BEGIN Source records
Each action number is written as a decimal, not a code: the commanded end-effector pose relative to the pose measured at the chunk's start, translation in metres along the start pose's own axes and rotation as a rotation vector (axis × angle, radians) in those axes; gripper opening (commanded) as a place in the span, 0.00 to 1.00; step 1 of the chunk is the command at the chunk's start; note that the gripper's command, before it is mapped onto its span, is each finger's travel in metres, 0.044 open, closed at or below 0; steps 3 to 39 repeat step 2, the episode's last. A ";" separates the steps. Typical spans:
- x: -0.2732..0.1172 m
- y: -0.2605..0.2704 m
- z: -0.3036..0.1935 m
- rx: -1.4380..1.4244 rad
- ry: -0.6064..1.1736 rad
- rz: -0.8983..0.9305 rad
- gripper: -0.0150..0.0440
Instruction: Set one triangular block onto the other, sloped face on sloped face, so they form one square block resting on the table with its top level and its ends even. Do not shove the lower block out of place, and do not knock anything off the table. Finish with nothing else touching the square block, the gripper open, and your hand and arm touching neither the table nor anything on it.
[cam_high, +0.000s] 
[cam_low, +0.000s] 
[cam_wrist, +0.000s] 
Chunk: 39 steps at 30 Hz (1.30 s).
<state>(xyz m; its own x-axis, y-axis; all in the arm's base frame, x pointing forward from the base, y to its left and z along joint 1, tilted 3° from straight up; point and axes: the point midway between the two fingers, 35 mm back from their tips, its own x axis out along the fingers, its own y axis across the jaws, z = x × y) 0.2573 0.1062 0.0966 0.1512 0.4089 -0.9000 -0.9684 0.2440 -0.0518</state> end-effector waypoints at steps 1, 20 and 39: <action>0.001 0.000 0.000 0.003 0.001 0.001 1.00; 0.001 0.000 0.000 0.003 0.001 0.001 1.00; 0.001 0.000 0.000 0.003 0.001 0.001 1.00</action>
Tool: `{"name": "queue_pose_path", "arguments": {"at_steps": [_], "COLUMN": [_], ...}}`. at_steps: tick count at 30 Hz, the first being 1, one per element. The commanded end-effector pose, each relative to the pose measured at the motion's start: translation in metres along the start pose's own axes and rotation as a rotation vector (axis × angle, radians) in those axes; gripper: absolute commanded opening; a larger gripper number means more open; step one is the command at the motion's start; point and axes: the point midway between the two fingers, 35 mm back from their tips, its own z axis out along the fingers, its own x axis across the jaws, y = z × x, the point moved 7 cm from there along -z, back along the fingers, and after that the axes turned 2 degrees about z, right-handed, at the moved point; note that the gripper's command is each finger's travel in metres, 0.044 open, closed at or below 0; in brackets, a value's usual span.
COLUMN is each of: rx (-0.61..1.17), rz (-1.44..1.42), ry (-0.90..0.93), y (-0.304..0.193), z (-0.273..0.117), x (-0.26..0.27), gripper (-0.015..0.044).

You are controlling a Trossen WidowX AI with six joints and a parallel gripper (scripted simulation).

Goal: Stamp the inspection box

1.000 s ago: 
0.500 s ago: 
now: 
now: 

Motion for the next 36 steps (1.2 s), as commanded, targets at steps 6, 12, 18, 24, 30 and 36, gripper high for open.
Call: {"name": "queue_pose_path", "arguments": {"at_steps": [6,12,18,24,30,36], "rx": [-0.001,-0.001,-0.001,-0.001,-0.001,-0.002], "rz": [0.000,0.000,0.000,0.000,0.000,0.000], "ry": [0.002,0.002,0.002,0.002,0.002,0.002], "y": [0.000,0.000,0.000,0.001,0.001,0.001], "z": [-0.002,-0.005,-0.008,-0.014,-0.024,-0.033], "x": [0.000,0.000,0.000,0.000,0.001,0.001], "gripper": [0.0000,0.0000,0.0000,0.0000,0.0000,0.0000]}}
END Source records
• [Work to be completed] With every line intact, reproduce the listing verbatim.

• [Task output]
Each action number is written as a decimal, not a code: the commanded end-effector pose relative to the pose measured at the chunk's start, translation in metres along the start pose's own axes and rotation as a rotation vector (axis × angle, radians) in those axes; gripper opening (commanded) as a place in the span, 0.00 to 1.00; step 1 of the chunk is the command at the chunk's start; note that the gripper's command, before it is mapped onto its span, is each finger's travel in metres, 0.044 open, closed at or below 0; steps 3 to 39 repeat step 2, the episode's last. A ";" separates the steps. Typical spans:
- x: -0.2732..0.1172 m
- y: -0.2605..0.2704 m
- z: -0.3036..0.1935 m
- rx: -1.4380..1.4244 rad
- ry: -0.6064..1.1736 rad
- rz: -0.8983..0.9305 rad
- gripper: -0.0150..0.0440
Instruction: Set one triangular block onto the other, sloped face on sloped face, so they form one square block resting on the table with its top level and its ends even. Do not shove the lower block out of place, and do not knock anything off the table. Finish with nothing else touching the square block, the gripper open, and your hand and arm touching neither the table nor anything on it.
[cam_high, +0.000s] 
[cam_low, +0.000s] 
[cam_wrist, +0.000s] 
Chunk: 39 steps at 30 Hz (1.30 s).
<state>(xyz m; its own x-axis, y-axis; all in the arm's base frame, x pointing forward from the base, y to its left and z along joint 1, tilted 3° from straight up; point and axes: the point midway between the two fingers, 35 mm back from their tips, its own x axis out along the fingers, its own y axis across the jaws, z = x × y) 0.2573 0.1062 0.0966 0.1512 0.4089 -0.9000 -0.9684 0.2440 -0.0518</state> end-effector waypoints at steps 1, 20 and 39: <action>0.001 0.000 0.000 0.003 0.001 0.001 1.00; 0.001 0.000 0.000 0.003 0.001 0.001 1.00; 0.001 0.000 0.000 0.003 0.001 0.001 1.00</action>
Tool: `{"name": "queue_pose_path", "arguments": {"at_steps": [_], "COLUMN": [_], ...}}`. at_steps: tick count at 30 Hz, the first being 1, one per element. The commanded end-effector pose, each relative to the pose measured at the motion's start: translation in metres along the start pose's own axes and rotation as a rotation vector (axis × angle, radians) in those axes; gripper: absolute commanded opening; a larger gripper number means more open; step one is the command at the motion's start; point and axes: the point midway between the two fingers, 35 mm back from their tips, its own z axis out along the fingers, its own x axis across the jaws, y = z × x, the point moved 7 cm from there along -z, back along the fingers, and after that the axes turned 2 degrees about z, right-handed, at the moved point; note that the gripper's command is each finger's travel in metres, 0.044 open, closed at or below 0; in brackets, a value's usual span.
COLUMN is each of: rx (-0.61..1.17), rz (-1.44..1.42), ry (-0.90..0.93), y (-0.304..0.193), z (-0.273..0.117), x (-0.26..0.27), gripper (-0.015..0.044).

You are controlling a Trossen WidowX AI with six joints and a parallel gripper (scripted simulation).

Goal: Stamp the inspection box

1.000 s ago: 
0.500 s ago: 
now: 
now: 

Motion for the next 36 steps (1.2 s), as commanded, targets at steps 6, 12, 18, 24, 30 and 36, gripper high for open.
Call: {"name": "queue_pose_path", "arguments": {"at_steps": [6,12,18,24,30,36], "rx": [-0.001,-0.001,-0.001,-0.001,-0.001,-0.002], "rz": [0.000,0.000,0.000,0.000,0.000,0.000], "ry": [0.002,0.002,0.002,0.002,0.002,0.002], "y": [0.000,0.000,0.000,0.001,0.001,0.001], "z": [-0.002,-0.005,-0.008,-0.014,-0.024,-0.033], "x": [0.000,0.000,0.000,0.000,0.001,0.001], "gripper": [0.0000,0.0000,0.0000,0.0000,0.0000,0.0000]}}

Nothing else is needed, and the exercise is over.